Since the original core specifications for DNS were written, the Extension Mechanisms for DNS (EDNS0 [RFC2671]) have been introduced. These extensions can be used to indicate that the client is prepared to receive UDP responses larger than 512 bytes. An EDNS0-compatible server receiving a request from an EDNS0-compatible client may send UDP packets up to that client's announced buffer size without truncation.
However, transport of UDP packets that exceed the size of the path MTU causes IP packet fragmentation, which has been found to be unreliable in some circumstances. Many firewalls routinely block fragmented IP packets, and some do not implement the algorithms necessary to reassemble fragmented packets. Worse still, some network devices deliberately refuse to handle DNS packets containing EDNS0 options. Other issues relating to UDP transport and packet size are discussed in [RFC5625].
The MTU most commonly found in the core of the Internet is around 1500 bytes, and even that limit is routinely exceeded by DNSSEC- signed responses.
The future that was anticipated in RFC 1123 has arrived, and the only standardised UDP-based mechanism that may have resolved the packet size issue has been found inadequate.

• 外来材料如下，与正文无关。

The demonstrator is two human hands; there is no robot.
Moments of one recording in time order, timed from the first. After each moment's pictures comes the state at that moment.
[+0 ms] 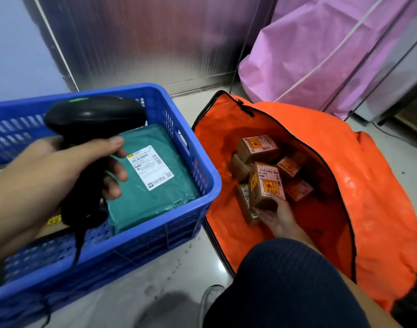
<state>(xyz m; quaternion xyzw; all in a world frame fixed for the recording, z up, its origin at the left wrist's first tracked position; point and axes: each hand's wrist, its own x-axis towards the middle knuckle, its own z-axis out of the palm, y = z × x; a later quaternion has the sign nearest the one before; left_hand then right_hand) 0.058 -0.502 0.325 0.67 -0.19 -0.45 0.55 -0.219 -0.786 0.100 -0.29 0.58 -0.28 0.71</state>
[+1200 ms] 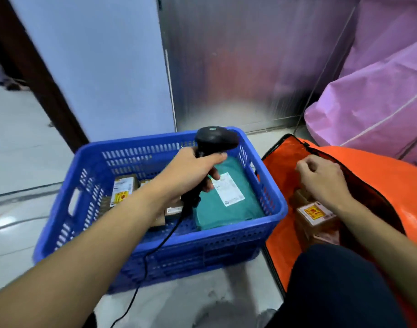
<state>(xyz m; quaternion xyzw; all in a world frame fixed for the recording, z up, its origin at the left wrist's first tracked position) 0.047 -0.474 0.367 0.73 -0.23 -0.31 0.57 -0.111 -0.730 0.299 -0.86 0.39 -0.24 0.24</state>
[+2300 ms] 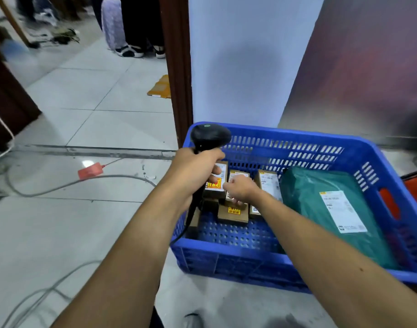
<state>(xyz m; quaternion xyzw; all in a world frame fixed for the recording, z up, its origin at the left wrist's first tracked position) 0.170 -0.261 0.340 0.75 0.05 -0.18 0.63 0.216 -0.432 0.178 -0.90 0.19 0.19 0.35</state>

所以当 DNS 服务器遇到需要返回的结果超过 512 字节的时候,应该需要在返回结果里面标记 TC 标记位。同时服务器端也应该同时支持 TCP 协议的查询,以及客户端在收到的结果里面发现 TC 标记位之后,应该使用 TCP 协议重新查询。这也正是 sidecar container 里面发生的情况。
回到本文的标题,应用容器里面的 curl 没有 follow 这个 rfc 的原因就是因为这个 container 是基于 alpine 的。这个 DNS 查询的问题在 alpine image 是个常见问题,一搜一大把,就不多说了。
问题 2 破案了,那么问题 1 和 3 是怎么回事?为什么有时候能连上呢? 这个具体原因不清楚,实际观察的结果是 DNS 查询会返回两种情况
- 就是上面抓包的情况,没有任何的 A 记录。
- 会返回一些 A 记录。
因为 DNS 服务器端不由我控制,无法 Debug。观察到的情况就是我们查询的域名会有两批 ip 地址,有一批比较多会超过 512,这个时候就是 1 这个情况。另外一批小于 512 会正常返回 A 记录,就是 2 这个情况。那其实还有问题,既然返回了 A 记录,为什么还同时有问题 1 和 3 这样的情况?
出现这个问题是因为 curl 有时候会尝试连接 ipv6 的地址。上面的抓包记录可以看到,DNS 请求总是同时查询 A 和 AAAA 记录。当 AAAA 先返回的时候,就会出现连接 ipv6 地址的情况。我们的 worker 节点为了省事关闭了 ipv6 支持,所以是联不通的。我试过使用 curl -4
这样的方式也无法让 curl 只连接 ipv4 的地址,我感觉这锅可能还是 alpine 的,但是没有去确认。